> _ASSIGNED TASK_: Every line from the line containing "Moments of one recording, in" through the end of the data is to be reproduced exactly, excluding pictures.
*-*-*
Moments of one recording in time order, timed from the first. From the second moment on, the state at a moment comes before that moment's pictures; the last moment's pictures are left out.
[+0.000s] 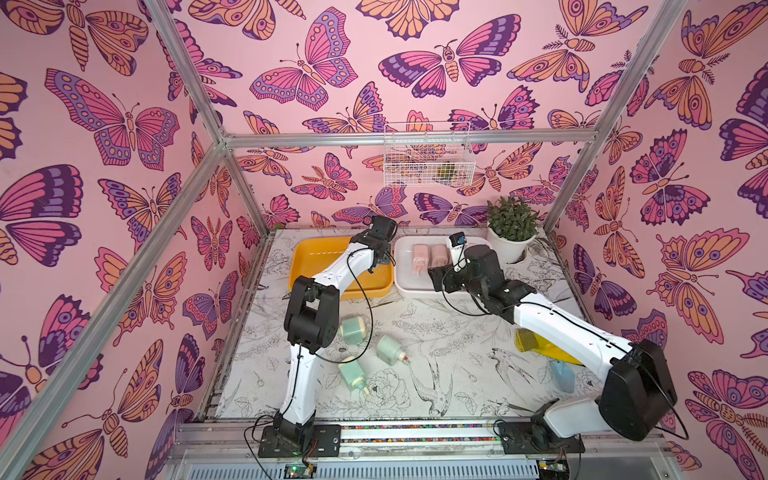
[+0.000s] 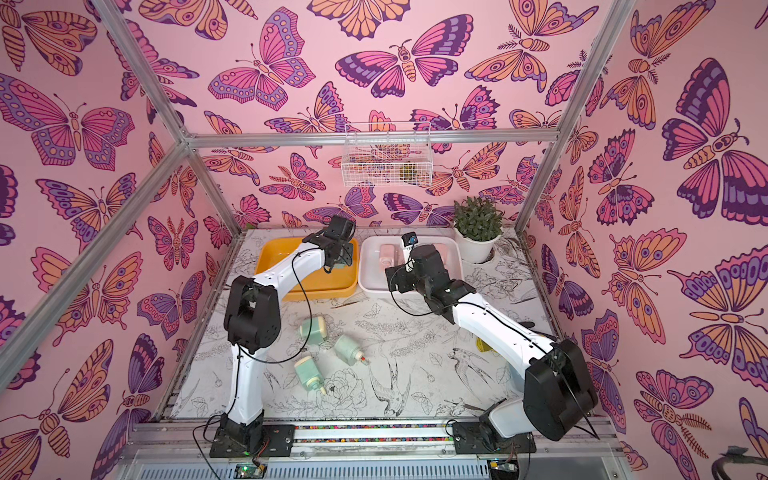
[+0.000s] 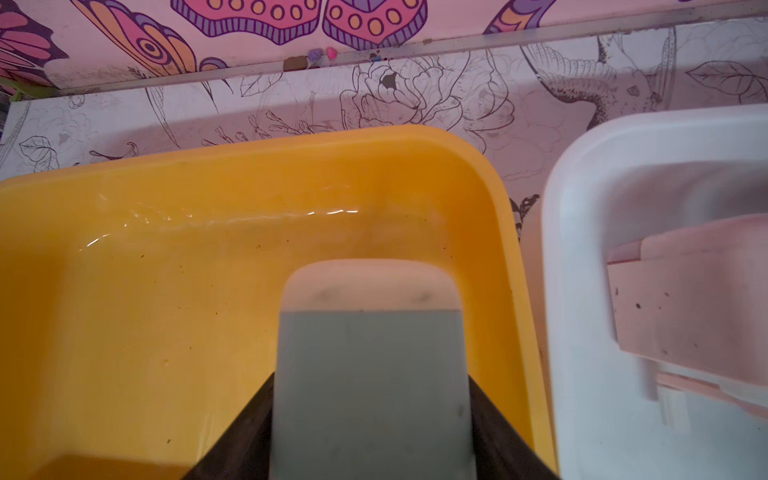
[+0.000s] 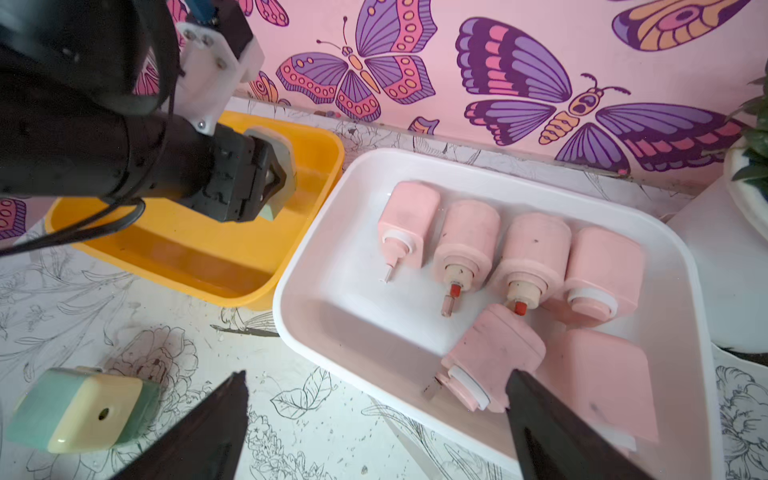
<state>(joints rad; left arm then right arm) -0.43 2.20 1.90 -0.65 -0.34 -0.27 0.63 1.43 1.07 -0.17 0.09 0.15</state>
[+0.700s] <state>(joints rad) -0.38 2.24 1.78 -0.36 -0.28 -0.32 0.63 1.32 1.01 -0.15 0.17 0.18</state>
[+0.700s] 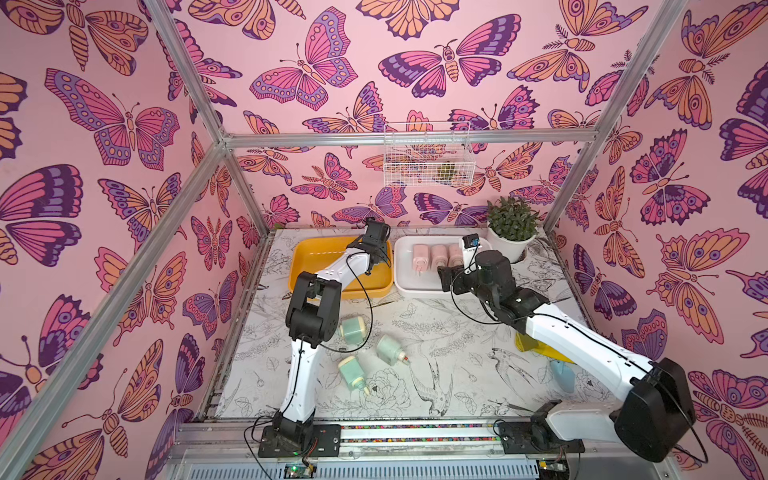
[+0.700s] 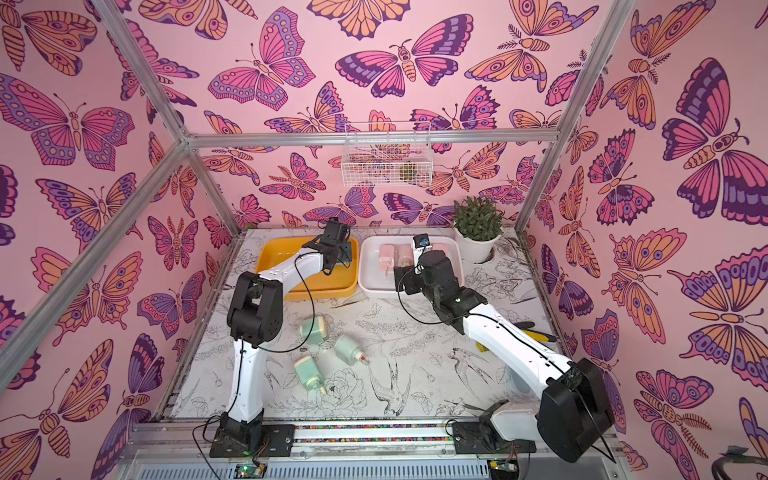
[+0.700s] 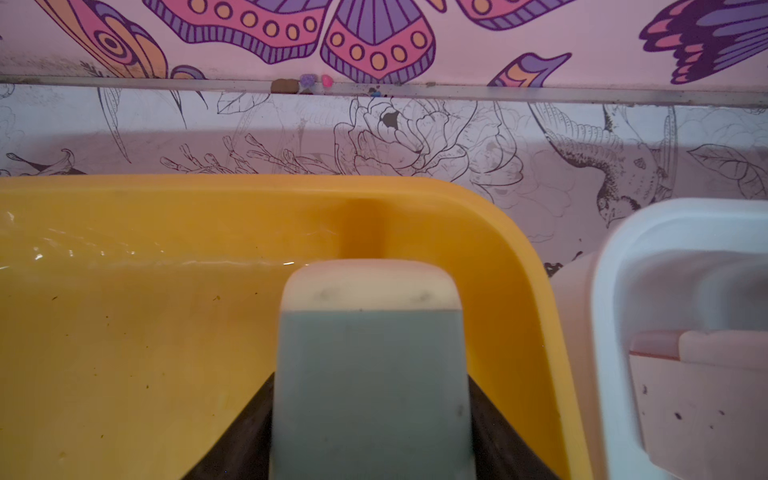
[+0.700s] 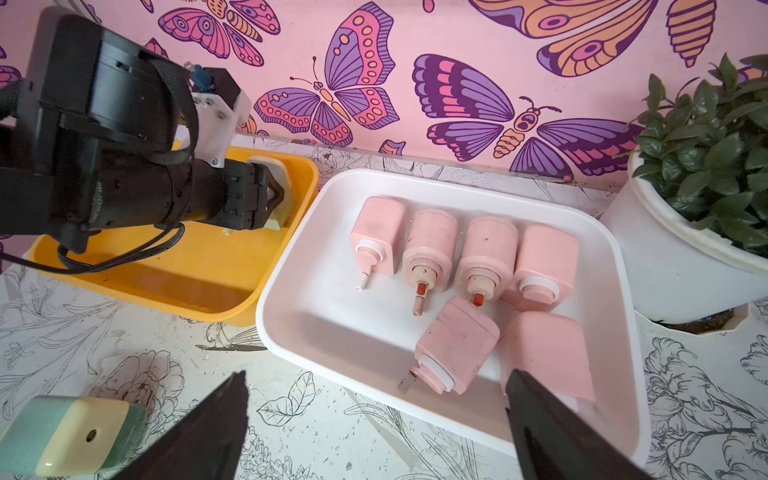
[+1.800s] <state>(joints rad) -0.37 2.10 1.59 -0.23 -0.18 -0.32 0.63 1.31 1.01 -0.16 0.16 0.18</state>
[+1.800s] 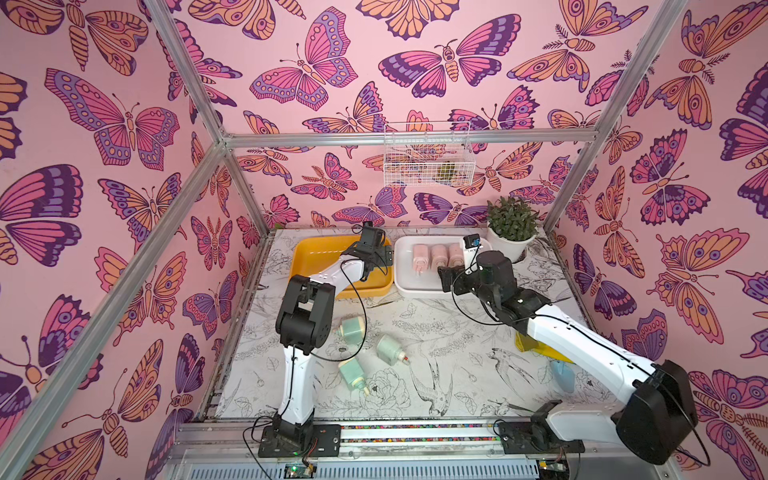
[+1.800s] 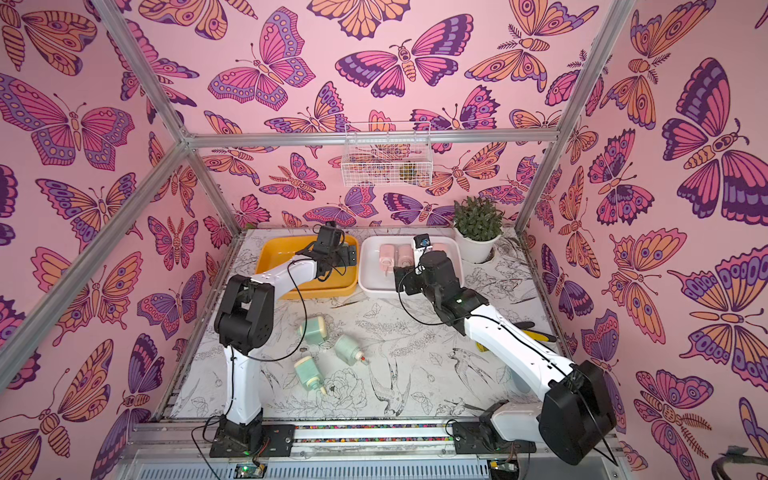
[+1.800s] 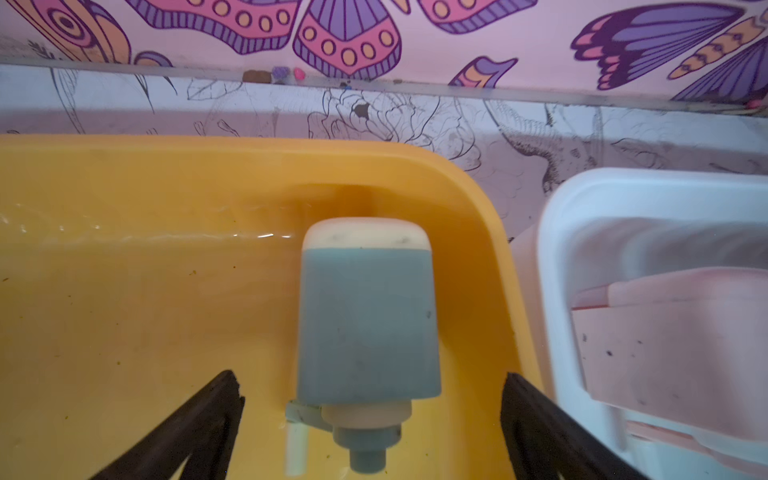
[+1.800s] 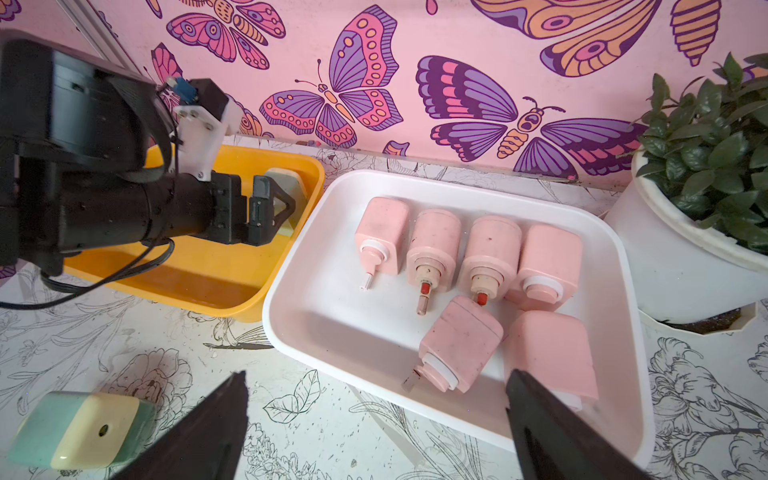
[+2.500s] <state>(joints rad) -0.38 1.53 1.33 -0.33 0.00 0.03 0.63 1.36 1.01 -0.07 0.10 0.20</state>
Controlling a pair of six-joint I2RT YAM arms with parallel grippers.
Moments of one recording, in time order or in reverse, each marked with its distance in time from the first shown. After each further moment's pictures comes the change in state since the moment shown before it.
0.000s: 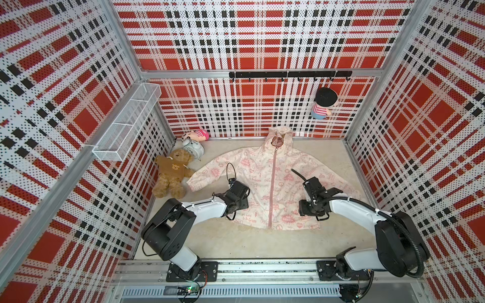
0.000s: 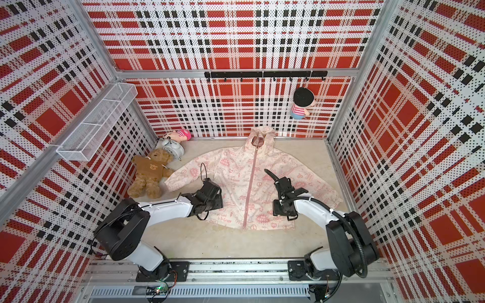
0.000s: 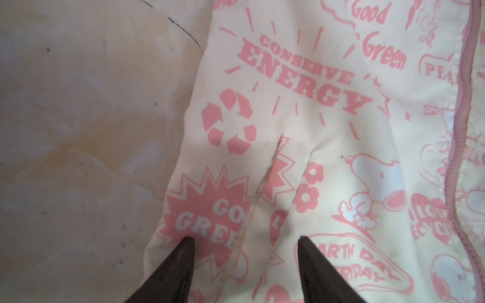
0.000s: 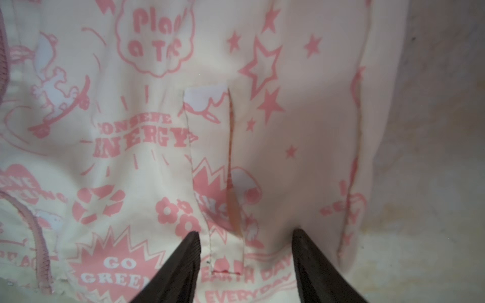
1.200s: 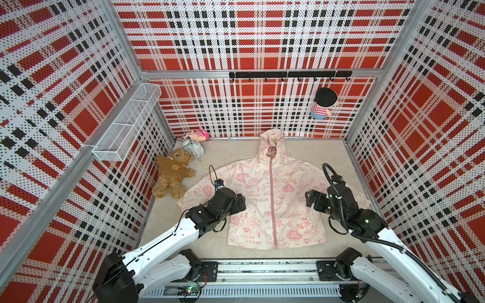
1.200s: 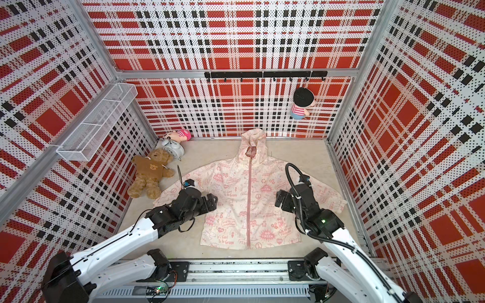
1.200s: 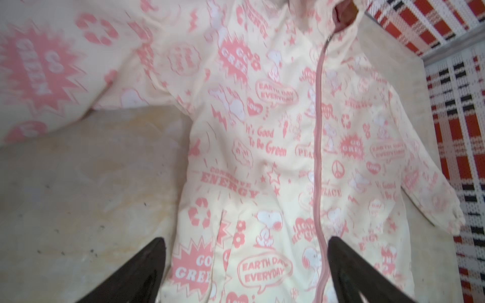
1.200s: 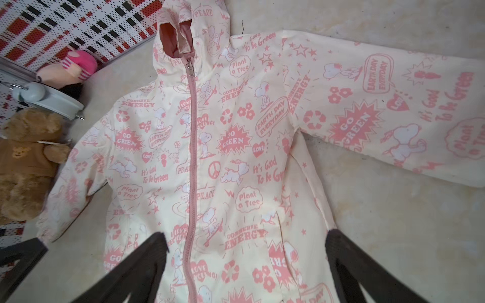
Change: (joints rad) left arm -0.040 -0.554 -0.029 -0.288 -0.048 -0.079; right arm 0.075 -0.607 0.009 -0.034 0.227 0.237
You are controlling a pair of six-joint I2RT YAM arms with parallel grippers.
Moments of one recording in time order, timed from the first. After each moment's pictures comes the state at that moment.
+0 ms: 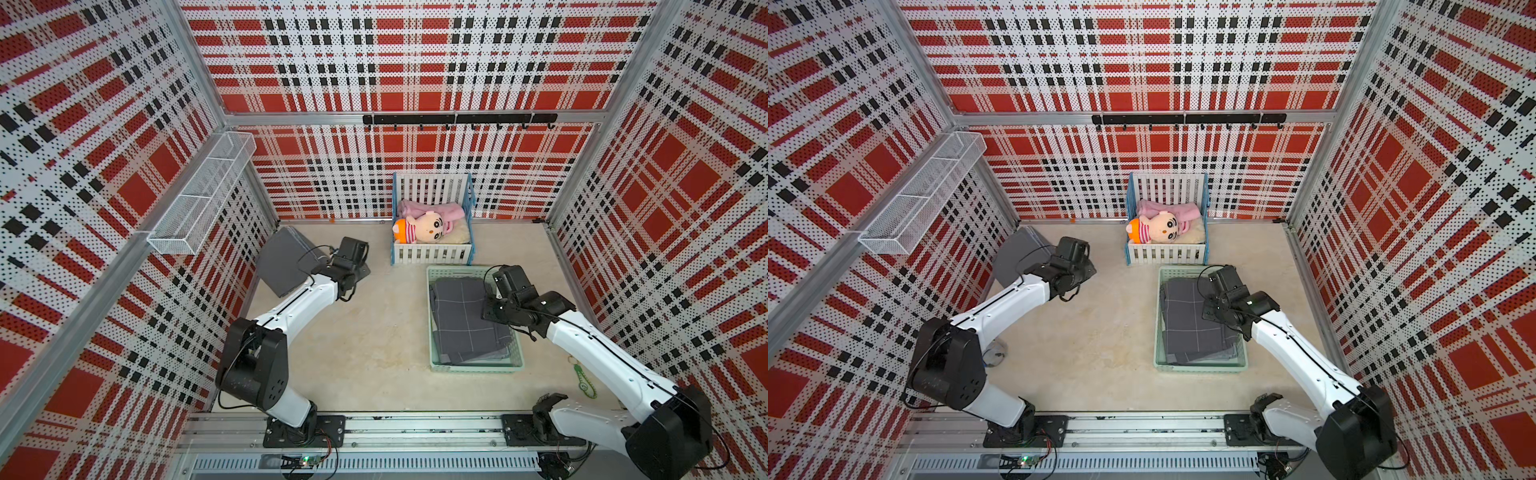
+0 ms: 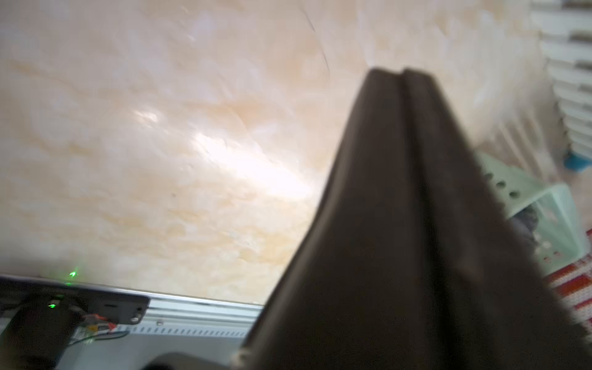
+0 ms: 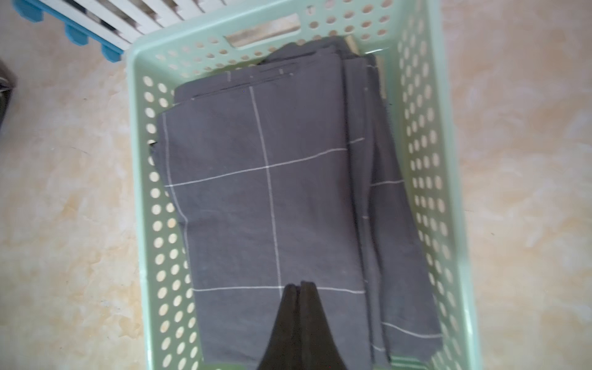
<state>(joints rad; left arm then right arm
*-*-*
> _RESPONSE BOX_:
Moments of one recording, in time order or in reverse, each marked with its distance in time from the first shown. After each further moment's pictures comes the change in state since the moment shown before it.
0.000s: 
0.000s: 
0.000s: 
0.000s: 
1.200s: 
1.200s: 
1.200s: 
1.200s: 
Change: (joints rad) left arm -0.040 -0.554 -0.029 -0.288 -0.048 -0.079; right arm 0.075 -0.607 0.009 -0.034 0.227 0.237
You are controlling a pair of six-joint I2RT YAM arms with parallel grippers.
Moments of one recording in time order, timed from the first. After each moment's pictures comes the state at that moment.
+0 ms: 
+0 ms: 
+0 ms: 
<state>(joints rad; left arm then right arm

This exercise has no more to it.